А сейчас вон оно, из зеркала зырит лоснящаяся морда, дряблые мешки, ямы, кривые овраги нездоровых морщин…
Ну и главное: по всему лицу мелкие беловатые шрамы, десятки, один на другом. От тяжелой резиновой шайбы, тысячу раз влетавшей в глаза, в губы, в нос, в лоб.
Первый раз ему попало в десять лет. В семьдесят третьем году. Рубились тогда с друзьями на речке. Полевые игроки на коньках, вратари в валенках и телогрейках. Бугай Щагин из восьмого «б» сделал щелчок от синей линии (боже, какая синяя линия на речном февральском льду в серой, полуголодной русской деревне? – ан нет, чертили эту самую линию, и площадку вымеряли, и даже пятаки для вбрасывания отмечали краской, так уважали мальчишескими сердцами хоккей); момент удара Иван не видел. Упал на всякий случай на колени. Шайба угодила в верхнюю губу. Рот в пылу борьбы был приоткрыт, и увечье получилось смешное: собственным зубом пробило щеку насквозь. Иван надувал ее, и воздух с тонким свистом вытекал через дырку. Слюна выходила мелкими багровыми пузырьками. Пацаны смеялись. С тех пор Иван взял за правило держать зубы сцепленными. Дышал через нос. В газете «Советский спорт» он прочел, что в легендарной канадской лиге некоторые вратари суют в рот капы, как боксеры.

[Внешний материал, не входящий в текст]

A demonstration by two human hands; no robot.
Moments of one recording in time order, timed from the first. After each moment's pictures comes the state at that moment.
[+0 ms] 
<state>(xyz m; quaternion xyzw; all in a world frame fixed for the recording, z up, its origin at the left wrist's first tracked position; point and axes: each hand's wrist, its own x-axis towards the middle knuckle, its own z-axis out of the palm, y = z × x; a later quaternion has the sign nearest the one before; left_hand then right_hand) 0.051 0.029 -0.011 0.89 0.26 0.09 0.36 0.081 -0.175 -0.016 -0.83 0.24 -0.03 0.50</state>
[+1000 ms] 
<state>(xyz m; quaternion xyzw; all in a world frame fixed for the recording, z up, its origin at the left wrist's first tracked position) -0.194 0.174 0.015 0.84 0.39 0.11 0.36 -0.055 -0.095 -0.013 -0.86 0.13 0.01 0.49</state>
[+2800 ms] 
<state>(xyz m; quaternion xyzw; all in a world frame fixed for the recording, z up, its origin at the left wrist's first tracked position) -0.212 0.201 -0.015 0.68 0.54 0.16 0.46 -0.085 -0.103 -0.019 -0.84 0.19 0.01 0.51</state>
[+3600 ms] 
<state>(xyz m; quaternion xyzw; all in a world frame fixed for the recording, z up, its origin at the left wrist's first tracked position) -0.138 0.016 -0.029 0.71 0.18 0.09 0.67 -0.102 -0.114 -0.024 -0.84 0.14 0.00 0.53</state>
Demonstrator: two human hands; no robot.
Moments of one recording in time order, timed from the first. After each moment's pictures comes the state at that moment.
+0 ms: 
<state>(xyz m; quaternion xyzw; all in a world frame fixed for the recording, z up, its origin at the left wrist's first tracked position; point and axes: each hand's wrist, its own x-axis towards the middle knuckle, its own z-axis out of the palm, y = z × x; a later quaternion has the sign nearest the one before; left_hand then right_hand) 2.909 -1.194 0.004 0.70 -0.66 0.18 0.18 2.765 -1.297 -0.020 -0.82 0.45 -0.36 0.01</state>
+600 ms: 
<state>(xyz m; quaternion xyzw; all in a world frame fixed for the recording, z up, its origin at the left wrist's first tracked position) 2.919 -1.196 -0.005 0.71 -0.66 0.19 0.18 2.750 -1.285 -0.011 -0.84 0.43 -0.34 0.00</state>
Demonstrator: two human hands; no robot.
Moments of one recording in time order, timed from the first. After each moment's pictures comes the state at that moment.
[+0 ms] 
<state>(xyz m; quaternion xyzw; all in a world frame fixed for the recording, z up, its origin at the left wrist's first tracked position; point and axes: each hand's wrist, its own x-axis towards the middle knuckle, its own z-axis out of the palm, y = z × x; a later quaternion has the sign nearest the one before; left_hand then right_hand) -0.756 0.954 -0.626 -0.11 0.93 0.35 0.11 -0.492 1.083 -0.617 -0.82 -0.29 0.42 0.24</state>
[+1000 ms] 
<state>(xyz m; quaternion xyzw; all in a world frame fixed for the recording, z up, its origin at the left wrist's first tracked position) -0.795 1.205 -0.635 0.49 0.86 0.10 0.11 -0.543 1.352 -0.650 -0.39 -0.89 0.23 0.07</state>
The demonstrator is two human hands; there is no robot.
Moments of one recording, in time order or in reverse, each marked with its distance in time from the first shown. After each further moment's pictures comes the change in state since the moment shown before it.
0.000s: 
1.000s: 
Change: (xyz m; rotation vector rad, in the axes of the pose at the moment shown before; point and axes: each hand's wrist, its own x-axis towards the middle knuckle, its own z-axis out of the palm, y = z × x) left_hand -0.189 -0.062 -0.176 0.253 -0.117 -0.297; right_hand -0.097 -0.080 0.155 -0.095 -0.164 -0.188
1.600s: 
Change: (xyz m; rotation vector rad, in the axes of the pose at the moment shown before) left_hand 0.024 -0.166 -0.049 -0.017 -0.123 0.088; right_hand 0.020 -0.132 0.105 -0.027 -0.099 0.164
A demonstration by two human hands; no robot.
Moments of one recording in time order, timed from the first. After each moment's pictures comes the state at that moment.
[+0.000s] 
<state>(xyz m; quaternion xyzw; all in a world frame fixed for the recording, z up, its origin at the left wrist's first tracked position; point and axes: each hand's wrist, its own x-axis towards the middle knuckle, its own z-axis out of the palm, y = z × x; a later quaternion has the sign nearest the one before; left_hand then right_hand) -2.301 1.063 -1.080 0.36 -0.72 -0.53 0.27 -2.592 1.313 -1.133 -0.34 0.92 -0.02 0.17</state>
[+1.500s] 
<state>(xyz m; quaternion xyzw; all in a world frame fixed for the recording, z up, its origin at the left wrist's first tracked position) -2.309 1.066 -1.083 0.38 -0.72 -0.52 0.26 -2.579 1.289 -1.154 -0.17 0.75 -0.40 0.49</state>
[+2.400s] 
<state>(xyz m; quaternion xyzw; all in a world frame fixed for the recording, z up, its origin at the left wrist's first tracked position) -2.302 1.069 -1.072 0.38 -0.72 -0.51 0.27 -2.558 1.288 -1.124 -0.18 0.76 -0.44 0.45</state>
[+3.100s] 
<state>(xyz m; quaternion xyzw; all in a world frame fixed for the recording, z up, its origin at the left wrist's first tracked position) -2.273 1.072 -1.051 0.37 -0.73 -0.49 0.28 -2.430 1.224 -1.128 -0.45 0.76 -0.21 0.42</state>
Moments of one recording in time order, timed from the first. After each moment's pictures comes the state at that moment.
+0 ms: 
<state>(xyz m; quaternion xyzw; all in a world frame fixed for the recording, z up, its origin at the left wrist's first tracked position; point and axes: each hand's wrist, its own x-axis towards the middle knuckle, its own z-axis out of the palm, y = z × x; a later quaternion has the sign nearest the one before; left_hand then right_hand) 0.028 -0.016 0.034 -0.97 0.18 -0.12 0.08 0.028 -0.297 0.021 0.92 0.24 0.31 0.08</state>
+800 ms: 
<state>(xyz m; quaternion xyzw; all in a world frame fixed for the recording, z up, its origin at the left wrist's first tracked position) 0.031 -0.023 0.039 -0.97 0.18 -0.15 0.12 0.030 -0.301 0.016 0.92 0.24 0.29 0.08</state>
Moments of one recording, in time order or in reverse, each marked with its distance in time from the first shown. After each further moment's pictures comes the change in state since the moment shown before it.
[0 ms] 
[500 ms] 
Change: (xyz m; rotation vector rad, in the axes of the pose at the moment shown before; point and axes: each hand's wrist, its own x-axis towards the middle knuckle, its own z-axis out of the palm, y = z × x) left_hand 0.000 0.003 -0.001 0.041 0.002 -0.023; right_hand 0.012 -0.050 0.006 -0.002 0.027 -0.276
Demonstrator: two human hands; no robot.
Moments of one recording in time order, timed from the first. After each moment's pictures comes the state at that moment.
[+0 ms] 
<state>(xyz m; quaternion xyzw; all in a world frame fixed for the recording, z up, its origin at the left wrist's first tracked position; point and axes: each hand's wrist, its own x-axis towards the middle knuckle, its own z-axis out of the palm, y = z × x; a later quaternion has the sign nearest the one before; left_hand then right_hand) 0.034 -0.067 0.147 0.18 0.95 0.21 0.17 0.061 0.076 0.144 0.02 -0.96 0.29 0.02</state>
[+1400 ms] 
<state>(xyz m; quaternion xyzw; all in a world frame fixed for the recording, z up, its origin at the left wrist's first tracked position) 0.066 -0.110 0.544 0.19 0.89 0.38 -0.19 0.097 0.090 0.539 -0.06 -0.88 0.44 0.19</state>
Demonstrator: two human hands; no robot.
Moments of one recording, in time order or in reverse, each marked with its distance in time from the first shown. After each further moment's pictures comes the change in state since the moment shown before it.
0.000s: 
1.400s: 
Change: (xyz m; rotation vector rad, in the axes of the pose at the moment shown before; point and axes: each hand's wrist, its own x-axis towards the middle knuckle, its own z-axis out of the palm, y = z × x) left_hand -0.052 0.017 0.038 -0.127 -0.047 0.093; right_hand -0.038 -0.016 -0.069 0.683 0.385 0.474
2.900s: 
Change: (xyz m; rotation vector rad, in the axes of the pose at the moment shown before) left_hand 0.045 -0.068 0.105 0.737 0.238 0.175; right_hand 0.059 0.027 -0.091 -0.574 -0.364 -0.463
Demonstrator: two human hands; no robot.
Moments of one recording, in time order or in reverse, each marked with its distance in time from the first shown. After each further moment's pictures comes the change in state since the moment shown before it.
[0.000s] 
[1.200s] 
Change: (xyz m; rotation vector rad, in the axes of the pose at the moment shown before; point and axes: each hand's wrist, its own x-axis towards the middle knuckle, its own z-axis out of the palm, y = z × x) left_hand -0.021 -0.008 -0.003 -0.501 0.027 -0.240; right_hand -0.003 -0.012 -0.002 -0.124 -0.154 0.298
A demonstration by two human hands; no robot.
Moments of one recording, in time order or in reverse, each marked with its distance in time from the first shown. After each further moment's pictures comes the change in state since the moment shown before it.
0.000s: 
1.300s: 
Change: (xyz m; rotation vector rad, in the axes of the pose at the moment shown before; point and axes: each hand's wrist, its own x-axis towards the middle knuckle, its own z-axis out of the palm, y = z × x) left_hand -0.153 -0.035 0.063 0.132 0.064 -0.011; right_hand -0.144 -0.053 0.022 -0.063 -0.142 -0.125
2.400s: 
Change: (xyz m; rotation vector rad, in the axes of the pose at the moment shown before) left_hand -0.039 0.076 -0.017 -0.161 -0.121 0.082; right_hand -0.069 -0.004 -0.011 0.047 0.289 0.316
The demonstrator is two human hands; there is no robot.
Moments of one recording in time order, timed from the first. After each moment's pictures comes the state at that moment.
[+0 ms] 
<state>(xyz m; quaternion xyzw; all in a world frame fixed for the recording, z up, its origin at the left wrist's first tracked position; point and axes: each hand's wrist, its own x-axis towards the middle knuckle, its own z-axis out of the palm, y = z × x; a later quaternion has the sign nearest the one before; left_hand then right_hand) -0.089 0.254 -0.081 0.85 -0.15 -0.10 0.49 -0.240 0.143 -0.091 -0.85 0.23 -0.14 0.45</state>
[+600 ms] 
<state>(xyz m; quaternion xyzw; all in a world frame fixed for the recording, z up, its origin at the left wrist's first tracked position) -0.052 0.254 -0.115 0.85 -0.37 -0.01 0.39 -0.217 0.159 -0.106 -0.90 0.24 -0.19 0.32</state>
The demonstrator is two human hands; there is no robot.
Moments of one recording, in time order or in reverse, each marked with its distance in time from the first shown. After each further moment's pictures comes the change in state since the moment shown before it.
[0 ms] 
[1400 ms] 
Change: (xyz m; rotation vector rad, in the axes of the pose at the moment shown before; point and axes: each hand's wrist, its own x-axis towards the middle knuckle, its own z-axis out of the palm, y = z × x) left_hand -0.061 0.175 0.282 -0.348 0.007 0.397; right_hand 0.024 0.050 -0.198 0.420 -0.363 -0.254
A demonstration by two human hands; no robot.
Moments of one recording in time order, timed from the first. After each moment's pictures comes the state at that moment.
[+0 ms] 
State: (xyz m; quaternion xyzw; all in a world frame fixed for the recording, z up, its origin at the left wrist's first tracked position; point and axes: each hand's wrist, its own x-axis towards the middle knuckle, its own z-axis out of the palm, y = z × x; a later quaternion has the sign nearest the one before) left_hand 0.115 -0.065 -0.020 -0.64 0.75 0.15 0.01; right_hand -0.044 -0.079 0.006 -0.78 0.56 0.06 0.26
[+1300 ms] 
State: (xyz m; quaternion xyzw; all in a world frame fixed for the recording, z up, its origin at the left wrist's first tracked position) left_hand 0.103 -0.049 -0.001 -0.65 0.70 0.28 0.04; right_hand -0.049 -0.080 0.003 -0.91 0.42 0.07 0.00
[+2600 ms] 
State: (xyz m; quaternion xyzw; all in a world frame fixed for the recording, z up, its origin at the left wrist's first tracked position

Потом, уже в клубе, ему дали маску, почти как у Третьяка. Из железной проволоки. Но если шайба попадала в лицо, прутья проминались и ранили. Каждый раз все, кто был на поле, подкатывали в такой момент к нему, стражу ворот, чтобы ободряюще пнуть клюшкой в щиток, а виновник выстрела приносил немногословные, однако искренние извинения. Иван молчал, как скала. Какие извинения? Он хоккейный вратарь, смертник, он боли не чувствует.
За каждую тренировку он принимал на себя по две-три сотни выстрелов. Плечи, колени, бедра, локти, пальцы – все было синее. Тренер давал мази, растирки – капсин, меновазин. Почти помогало.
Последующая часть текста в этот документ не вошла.